Circumstances identical to what the defense is alleging happened in this instance.

Under exactly identical circumstances, outcomes are exactly identical. That’s causality. Do you disagree?

People don’t have sex every second, because circumstances are different. If circumstances are identical, identical things happen.

If you get that nitty gritty about it, things are never that level of identical. I didn’t realize you would pick that nit.

But circumstances can be identical enough for what happened in one to have a strong bearing on the likelihood of it happening in the other ,without being so completely identical that the exact thing has to happen 100% of the time.

Dude, IT’S YOUR HYPOTHETICAL. When I didn’t take it entirely literally, you got all sneery and supercilious about it.

If they’re not 100% identical, the question then becomes, if Molly has had sex 100 times under similar circumstances and hasn’t made a rape accusation, what’s the difference this time? The likeliest difference is that this time involved rape.

Under those circumstances, her many previous experiences become an argument AGAINST a false rape accusation.

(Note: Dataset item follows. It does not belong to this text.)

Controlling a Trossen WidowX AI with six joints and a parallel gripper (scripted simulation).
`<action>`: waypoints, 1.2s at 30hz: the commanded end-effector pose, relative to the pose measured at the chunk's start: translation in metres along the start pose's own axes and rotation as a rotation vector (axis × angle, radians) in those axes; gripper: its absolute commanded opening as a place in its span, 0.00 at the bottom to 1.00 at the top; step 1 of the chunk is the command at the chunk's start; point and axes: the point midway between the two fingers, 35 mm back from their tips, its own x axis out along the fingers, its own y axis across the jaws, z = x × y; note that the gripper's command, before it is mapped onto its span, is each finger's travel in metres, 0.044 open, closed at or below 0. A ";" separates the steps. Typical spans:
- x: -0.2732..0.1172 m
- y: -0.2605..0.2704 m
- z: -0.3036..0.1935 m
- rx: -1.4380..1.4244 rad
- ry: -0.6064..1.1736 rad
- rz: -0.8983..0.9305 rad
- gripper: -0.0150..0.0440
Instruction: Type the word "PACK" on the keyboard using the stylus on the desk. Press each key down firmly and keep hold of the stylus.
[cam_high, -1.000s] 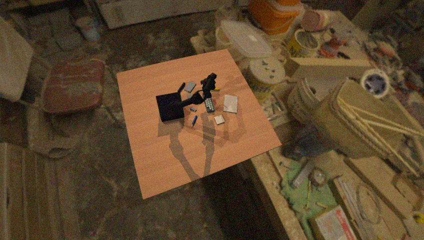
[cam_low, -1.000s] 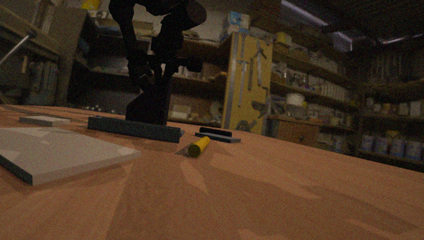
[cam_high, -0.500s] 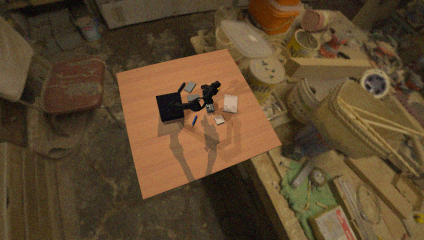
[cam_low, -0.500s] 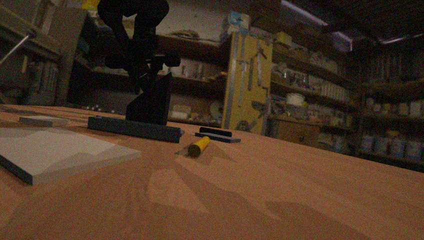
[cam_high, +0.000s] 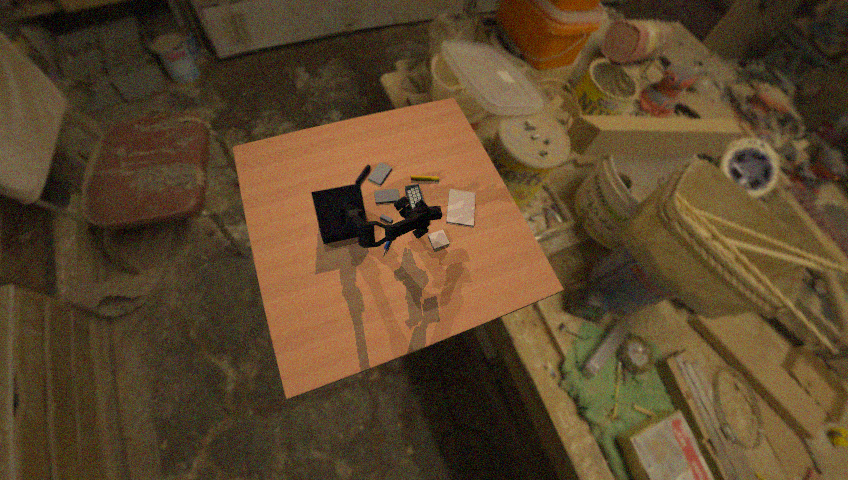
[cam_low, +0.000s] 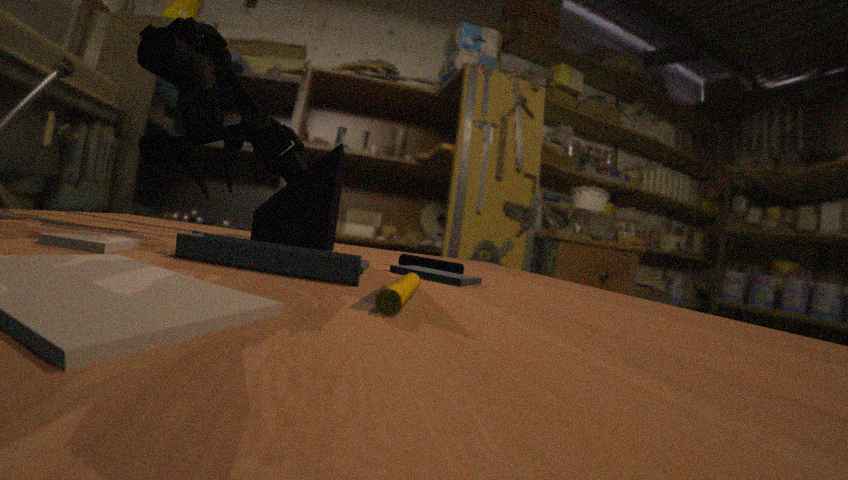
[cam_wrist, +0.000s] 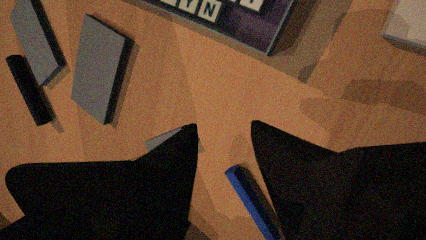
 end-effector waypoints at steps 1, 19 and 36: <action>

Then please explain to me , given that the accuser has by definition already said she didn’t consent, what would be the purpose of bringing up her sexual history except to convince the jury she is lying when she says she didn’t consent. And if it is to convince the jury that she did consent, that is still convincing the jury that she is lying when she says she didn’t. If the identification of the rapist is in dispute, that could be an honest mistake and providing evidence that it was some other guy wouldn’t implicate the victim’s credibility. But a person can’t make an honest mistake about her own consent or lack of it. She’s either lying or she isn’t.
Your probabilities might work in a vacuum, where all we are doing is figuring out if it’s more likely that Mary the Virgin consented to John or if Good-time Pam consented to Victor. In that vacuum, where no one has said a word that we know of on the matter of consent , who is lying is not an issue. But that’s an entirely different context than a rape trial.

YOur hypothetical is now functionally equivalent to, “If we know for sure that Joanne was raped, and we have very very good reason to believe Molly was raped, who is it likelier was raped?” Your removal of identical circumstances for Molly introduces some uncertainty in her case, whereas your hypothetical limited omniscience about Joanne’s still has no uncertainty in it. So it’s not at all a useful analogy.

Indeed. These possibilities must add up to 100%:
a) The “victim” is lying, and there was no rape; or
b) The victim is telling the truth, and there was a rape.

Talking about the victim’s likelihood to lie is a necessary component of the equation.